Generate provenance validations
Users of packages can verify they are not downloading a compromised version using artifact attestation, which was introduced in GitLab Runner 15.1. Attestation metadata is generated in the in-toto format; it provides provenance attesting to how a binary was built, and you can verify the artifacts against the provenance. This allows you to achieve Level 2 of the Supply-chain Levels for Software Artifacts (SLSA) security framework.
The demo video below shows how to configure your CI script to generate artifact attestation metadata.
Utilize private registries
Self-hosting registries for packages, container images, or your Terraform modules are a more secure way of ensuring secure and vetted packages are used by your team.
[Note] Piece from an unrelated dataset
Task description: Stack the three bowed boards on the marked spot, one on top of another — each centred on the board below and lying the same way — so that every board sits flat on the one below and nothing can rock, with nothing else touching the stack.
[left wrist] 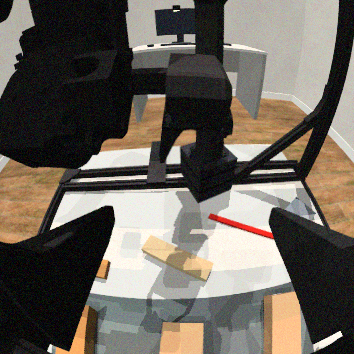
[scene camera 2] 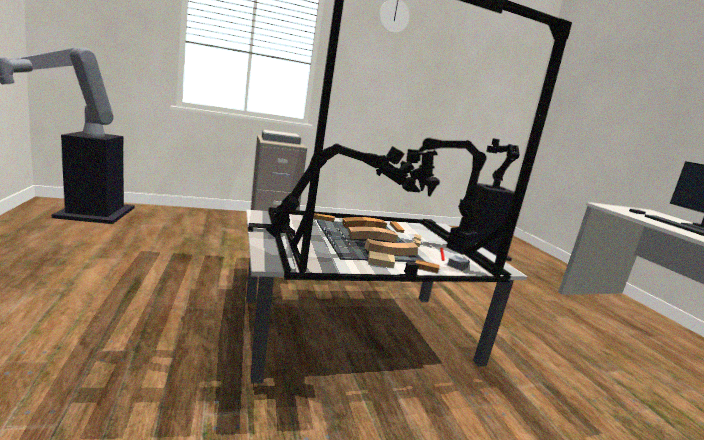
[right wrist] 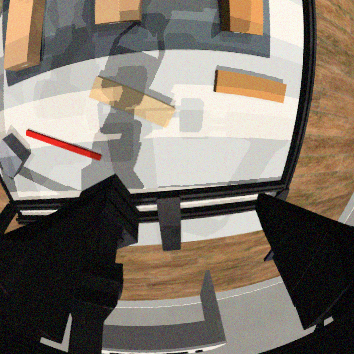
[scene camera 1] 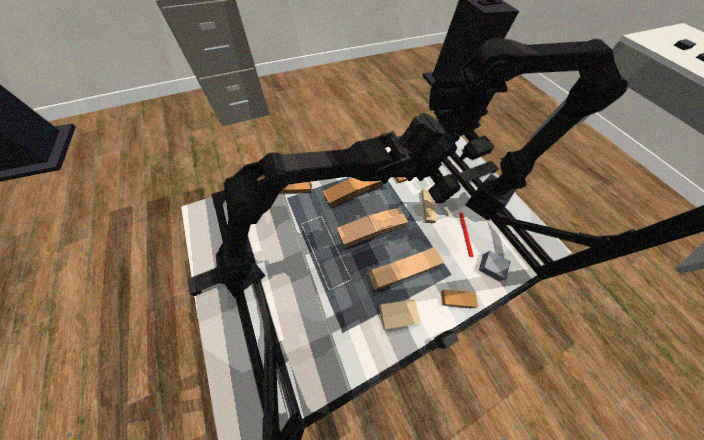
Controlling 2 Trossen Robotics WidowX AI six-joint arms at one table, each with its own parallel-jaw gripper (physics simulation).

Security and compliance teams are enabled to ensure total control of the dependencies used in the entire organization and how they are accessed with package registry permissions. GitLab supports container, infrastructure, and package registries. Package registries supported include Composer (PHP), Conan (C/C++), Generic, Maven (Java), npm (NodeJS), NuGet (Windows packaging), PyPI (Python), and RubyGems (Ruby).
Enable Dependency Proxy
The Dependency Proxy reduces the number of requests made to upstream dependency registries by acting as a local proxy. This reduces the impact of changes or vulnerabilities in the upstream packages, as a clean version will still be stored in the Dependency Proxy’s cache. This offers faster build times, since the cache is most likely closer to the build system that needs the image, and it ensures continuity when an upstream registry is having downtime or enforcing rate limits — as in the case of Docker Hub, which has a limit of 100 container image pulls per 6 hours per IP address container image for anynomous users as of the time of writing this article.
You can enable Dependency Proxy in the Packages and Registries section of a group’s settings. Only an administrator can enable/disable the Dependency Proxy for a GitLab instance.
To use the Dependency Proxy in your CI script, you can use the CI_DEPENDENCY_PROXY_GROUP_IMAGE_PREFIX predefined variable as shown below:
# .gitlab-ci.yml
image: ${CI_DEPENDENCY_PROXY_GROUP_IMAGE_PREFIX}/ubuntu:latest
The GitLab Runner automatically authenticates with the Dependency Proxy, but if your use case requires manual authentication, like building container images, you can use other predefined CI/CD variables as detailed in the documentation.
GitLab is also working on leveraging the Dependency Proxy to give more control to security teams with the Dependency Firewall, which will allow for control of how upstream packages are used and how they impact the organization. Package validation and version management can be managed from a central location without impacting the workflow of users.
Proactively instrumenting your software development lifecycle to ensure continuous review of your application along with controls is critical to keeping your software supply chain secure and preventing production problems due to protestware.